Título: Educação ganha eleição
Autor: Barenboim, Igor; Bursztyn, Leonardo
Fonte: O Globo, 28/08/2008, Opinião, p. 7

No dia cinco de outubro de 2008, o Brasil comemora vinte anos da Constituição Cidadã. Há muito para celebrar: pela primeira vez uma constituição democrática faz o seu vigésimo aniversário no país. Além disso, devemos comemorar conquistas como o fim da tortura e a liberdade de expressão. Outra característica marcante da Constituição de 1988 são os direitos sociais nela enunciados, entre eles a educação e a redução das desigualdades sociais, tidos como direitos de todos e deveres do Estado.

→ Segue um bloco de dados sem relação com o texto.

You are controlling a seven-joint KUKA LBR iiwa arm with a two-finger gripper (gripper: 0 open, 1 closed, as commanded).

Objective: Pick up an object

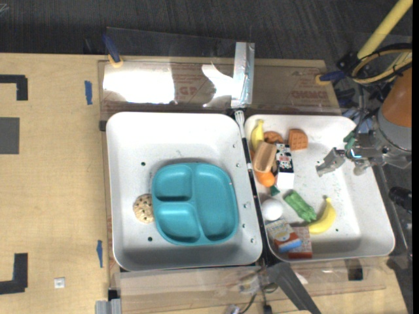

Nos dois frontes, há o que comemorar. Conseguimos colocar quase todas as nossas crianças na escola nos últimos 20 anos e assistimos a uma taxa de redução da desigualdade de renda de 1% ao ano nos últimos 6 anos (medida pelo índice de Gini). No entanto a qualidade do ensino público e a diminuição da desigualdade de renda continuam muito aquém do imaginado pelos participantes das Diretas Já. O Brasil e outros países que viveram experiências similares aprenderam que democracia não é um simples botão capaz de resolver todos os problemas.

Para corroborar a experiência brasileira, um estudo feito por influentes professores de economia das universidades de Chicago e Columbia mostrou que na verdade não há nenhum padrão que relacione maior força da democracia com maior redistribuição de renda, ou mais democracia com mais gastos com educação, quando se analisa amostras de países.

Inspirados pela história brasileira e pelos resultados recentes da literatura econômica, nós nos perguntamos: Será que investir em educação contribui para ganhar eleição? Para responder a essa pergunta nós estudamos gastos com educação no mundo, gastos com educação nos mais de cinco mil municípios brasileiros, além de analisar pesquisas de opinião com a população brasileira conduzidas pela FGV e pelo DataFolha.

Nossa primeira observação foi entender que indivíduos menos abastados e com menor escolaridade tendem a apontar educação como política prioritária para o governo com muito menos freqüência do que indivíduos mais ricos. Por outro lado os mais pobres apontam com mais freqüência gastos com assistencialismo como prioridade. De acordo com a teoria econômica isso se dá devido a restrição de liquidez, ou a falta de recursos dos menos abastados para atender às necessidades básicas. Outra interpretação em linha com a literatura de psicologia é que as pessoas tendem a acreditar que o correto a se fazer é precisamente o que elas fizeram. Essa dissonância cognitiva implica que os menos educados também acreditam que seus filhos não necessitam se educar.

Prosseguimos o nosso estudo analisando os resultados das eleições municipais brasileiras de 2000 e 2004. Descobrimos que em municípios pobres, o prefeito que aumenta gastos com assistencialismo às expensas de gastos com educação tem maiores chances de se reeleger e de eleger o seu sucessor. Já em municípios ricos, investimento em educação traz sucesso nas urnas. Por fim verificamos que em países pobres, mais democracia implica menos investimento em educação. Em países ricos o contrário é verdadeiro.

A análise destes dados nos mostrou que a crença defendida por autores clássicos e recentes da literatura econômica de que as elites seqüestram o poder e previnem que os menos abastados se eduquem e adquiram poder aquisitivo não se adequa à realidade atual. Na verdade, vemos que apesar da educação ser dever do Estado e direito de todos, são os menos abastados que a preterem ao votar.

Esse mecanismo faz com que municípios, jurisdições ou países mais pobres continuem pobres, criando um obstáculo, portanto, à redução da desigualdade. Esta evidência, não implica, no entanto, que democracia é ruim para o desenvolvimento econômico de países pobres. Programas como o Bolsa Escola são exemplo de uma solução. Os mais pobres se interessam pelo programa porque recebem a assistência desejada e os mais ricos e donos de máquinas e equipamentos, porque desejam que os pobres se eduquem para que haja uma massa de trabalhadores especializados e qualificados para que eles não tenham que pagar salários tão elevados a essa mão-de-obra. A conclusão é que democracia não é um botão, mas programas como o Bolsa Escola podem ser a solução.

IGOR BARENBOIM e LEONARDO BURSZTYN são doutorandos em Economia na Universidade de Harvard (EUA).